:: Prompt ::
Please transcribe the listing below in full, exactly as written, leaving out its pictures.

:: Source data ::
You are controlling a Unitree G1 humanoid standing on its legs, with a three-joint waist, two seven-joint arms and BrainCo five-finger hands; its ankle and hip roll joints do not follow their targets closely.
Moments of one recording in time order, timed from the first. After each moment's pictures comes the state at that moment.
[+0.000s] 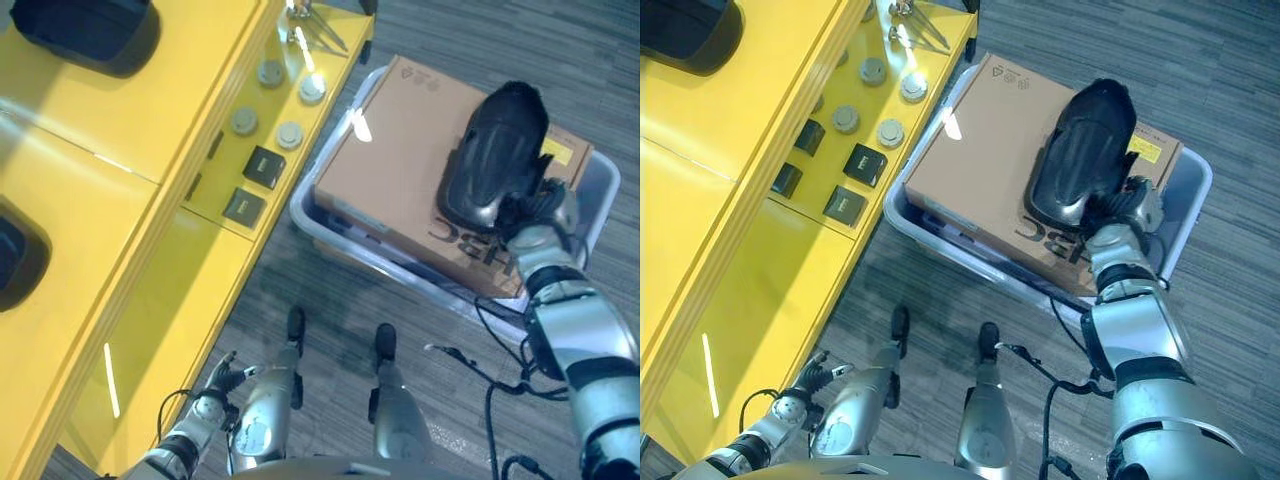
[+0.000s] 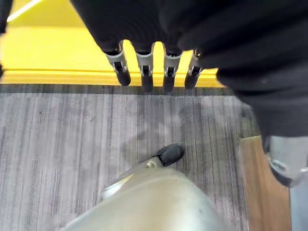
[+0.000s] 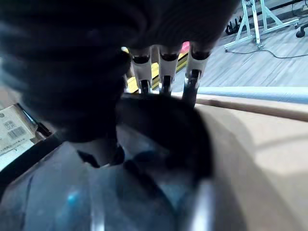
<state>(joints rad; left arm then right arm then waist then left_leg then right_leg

:: Solution ::
You are controlling a Unitree G1 humanoid standing on its legs, with a three-joint waist, two seven-joint arms and BrainCo five-finger hands; its ankle and hip roll joints do not follow their targets closely.
Moments of one recording in time order, timed from the first. After each moment's pictures comes the state at that moment.
[+0.000s] 
[+0.000s] 
[+0.000s] 
<state>(joints rad; left arm then right arm then waist then left_leg then right_leg

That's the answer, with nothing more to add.